▶ [Task to carry out]: Below are lines of data; restate word for word those running from the line containing "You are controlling" to the line containing "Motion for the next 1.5", inclusive, and no others.

▶ [Records for this exercise]:
**********

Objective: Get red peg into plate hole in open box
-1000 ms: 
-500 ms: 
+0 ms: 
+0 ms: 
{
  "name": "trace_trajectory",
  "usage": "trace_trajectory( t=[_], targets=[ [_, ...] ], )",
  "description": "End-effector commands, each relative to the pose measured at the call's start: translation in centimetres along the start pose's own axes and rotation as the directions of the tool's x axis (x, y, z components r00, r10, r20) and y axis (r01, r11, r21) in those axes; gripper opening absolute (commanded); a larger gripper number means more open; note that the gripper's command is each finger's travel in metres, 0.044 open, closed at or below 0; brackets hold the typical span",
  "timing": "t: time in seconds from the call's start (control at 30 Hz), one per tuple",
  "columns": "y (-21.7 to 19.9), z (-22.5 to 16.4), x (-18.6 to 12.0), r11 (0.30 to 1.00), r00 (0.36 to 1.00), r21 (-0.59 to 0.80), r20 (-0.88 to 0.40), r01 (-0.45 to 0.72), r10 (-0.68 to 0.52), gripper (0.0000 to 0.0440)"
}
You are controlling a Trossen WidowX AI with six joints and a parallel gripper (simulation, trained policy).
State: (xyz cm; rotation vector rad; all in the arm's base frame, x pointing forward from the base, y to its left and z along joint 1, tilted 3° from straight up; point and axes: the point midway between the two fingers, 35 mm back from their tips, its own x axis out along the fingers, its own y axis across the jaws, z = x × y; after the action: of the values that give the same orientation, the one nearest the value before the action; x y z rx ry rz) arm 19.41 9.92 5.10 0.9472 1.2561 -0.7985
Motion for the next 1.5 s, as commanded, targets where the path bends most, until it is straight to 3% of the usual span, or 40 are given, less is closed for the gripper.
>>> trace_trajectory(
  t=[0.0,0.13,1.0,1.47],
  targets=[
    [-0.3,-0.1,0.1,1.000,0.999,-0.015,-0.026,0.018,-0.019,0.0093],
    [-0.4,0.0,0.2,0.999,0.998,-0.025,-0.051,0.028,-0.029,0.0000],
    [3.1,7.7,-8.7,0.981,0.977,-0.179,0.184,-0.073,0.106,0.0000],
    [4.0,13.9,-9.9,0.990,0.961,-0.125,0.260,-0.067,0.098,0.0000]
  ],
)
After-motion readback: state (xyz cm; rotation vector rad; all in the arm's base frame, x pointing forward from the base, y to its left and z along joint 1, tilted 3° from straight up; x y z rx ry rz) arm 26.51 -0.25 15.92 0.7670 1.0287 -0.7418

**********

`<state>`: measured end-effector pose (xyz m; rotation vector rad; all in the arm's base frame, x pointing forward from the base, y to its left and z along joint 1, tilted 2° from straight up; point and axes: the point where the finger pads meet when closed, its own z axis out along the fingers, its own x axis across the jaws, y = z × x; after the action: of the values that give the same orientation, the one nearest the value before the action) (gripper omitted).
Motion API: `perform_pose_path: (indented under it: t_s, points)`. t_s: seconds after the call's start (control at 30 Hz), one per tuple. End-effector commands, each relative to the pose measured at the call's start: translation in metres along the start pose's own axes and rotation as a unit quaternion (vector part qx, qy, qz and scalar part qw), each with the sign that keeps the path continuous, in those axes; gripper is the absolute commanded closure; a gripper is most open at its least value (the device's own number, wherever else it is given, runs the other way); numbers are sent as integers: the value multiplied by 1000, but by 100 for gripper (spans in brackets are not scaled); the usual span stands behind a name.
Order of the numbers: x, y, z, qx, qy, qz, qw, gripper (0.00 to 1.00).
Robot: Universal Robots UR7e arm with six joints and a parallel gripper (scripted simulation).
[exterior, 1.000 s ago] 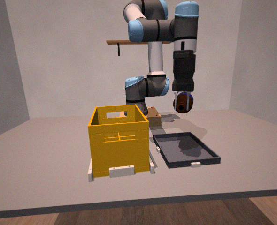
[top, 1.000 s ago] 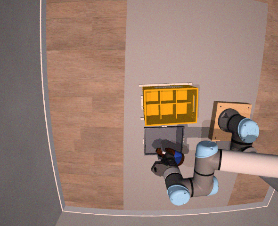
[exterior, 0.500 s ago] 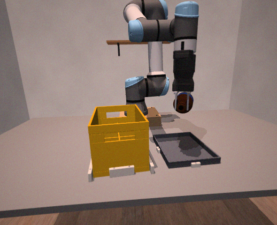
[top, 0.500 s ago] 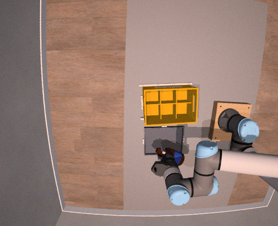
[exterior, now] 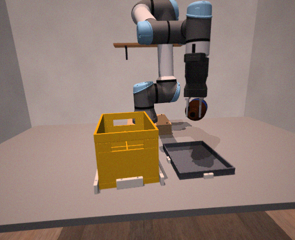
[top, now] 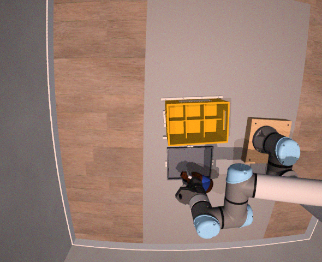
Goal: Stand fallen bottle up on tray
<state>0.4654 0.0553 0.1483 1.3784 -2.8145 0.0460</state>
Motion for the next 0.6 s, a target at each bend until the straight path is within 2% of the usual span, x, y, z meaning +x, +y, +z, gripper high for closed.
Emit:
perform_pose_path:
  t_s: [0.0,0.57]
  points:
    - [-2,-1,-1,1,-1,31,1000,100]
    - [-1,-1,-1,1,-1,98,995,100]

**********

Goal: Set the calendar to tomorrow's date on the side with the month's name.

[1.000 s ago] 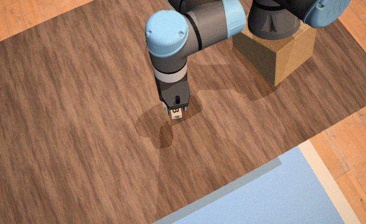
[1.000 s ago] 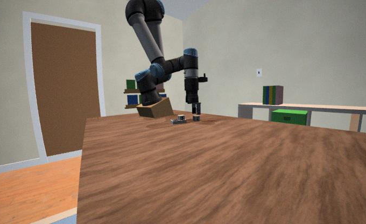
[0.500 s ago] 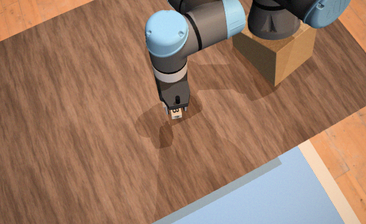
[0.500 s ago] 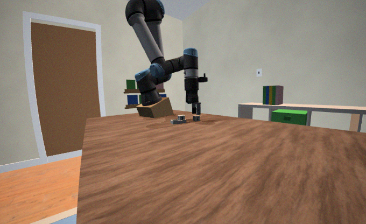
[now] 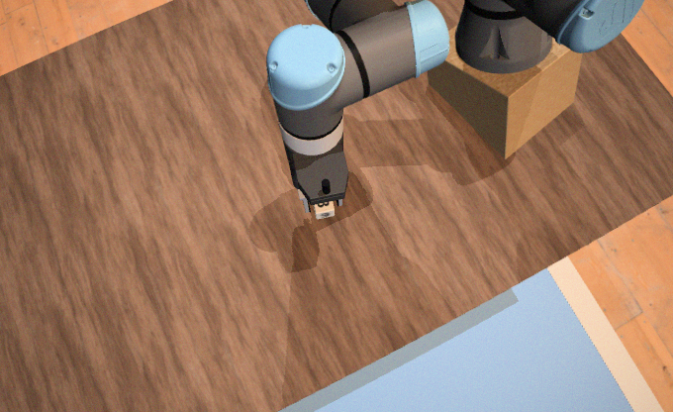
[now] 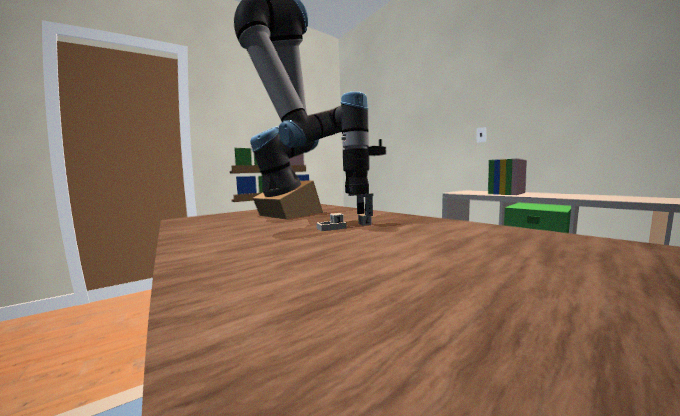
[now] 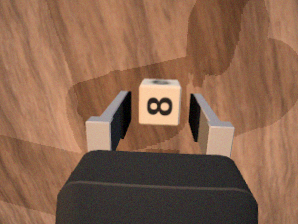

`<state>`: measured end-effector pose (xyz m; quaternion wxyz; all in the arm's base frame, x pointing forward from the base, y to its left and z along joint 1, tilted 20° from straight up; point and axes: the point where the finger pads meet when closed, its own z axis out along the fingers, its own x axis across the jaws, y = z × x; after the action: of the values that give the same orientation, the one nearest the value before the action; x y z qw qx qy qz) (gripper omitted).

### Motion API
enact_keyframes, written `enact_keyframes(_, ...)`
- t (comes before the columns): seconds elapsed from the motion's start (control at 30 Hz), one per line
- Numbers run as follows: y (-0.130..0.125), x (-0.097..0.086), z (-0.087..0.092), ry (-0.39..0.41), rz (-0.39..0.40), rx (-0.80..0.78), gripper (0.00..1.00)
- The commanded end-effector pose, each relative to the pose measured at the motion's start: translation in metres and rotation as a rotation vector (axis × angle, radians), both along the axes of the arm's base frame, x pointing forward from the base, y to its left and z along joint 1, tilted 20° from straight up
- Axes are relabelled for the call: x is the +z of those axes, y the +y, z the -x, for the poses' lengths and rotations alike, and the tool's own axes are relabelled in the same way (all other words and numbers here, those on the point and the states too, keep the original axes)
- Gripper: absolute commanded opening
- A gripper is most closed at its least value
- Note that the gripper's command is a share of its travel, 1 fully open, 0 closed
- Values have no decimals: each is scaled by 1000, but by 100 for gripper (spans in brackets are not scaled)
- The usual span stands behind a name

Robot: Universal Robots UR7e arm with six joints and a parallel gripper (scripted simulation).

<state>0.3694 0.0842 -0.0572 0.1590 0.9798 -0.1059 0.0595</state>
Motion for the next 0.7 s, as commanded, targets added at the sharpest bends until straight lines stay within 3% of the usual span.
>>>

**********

▶ [Solution to this problem]:
You are controlling a Trossen WidowX AI with six joints and a parallel gripper (simulation, trained policy).
State: (xyz cm; rotation vector rad; all in the arm's base frame, x pointing forward from the base, y to its left and z along joint 1, tilted 3° from straight up; point and axes: the point midway between the two fingers, 35 mm back from their tips, its own x axis out along the fingers, its own y axis across the jaws, z = x × y; after the action: of the values that give the same orientation, the one nearest the value before the action; x y z rx ry rz) arm 19.41 9.92 5.10 0.9472 1.2561 -0.7985
Motion for the next 1.5 s, as commanded, targets where the path bends most, until it is straight to 3% of the usual span, or 40 are given, less is closed for the gripper.

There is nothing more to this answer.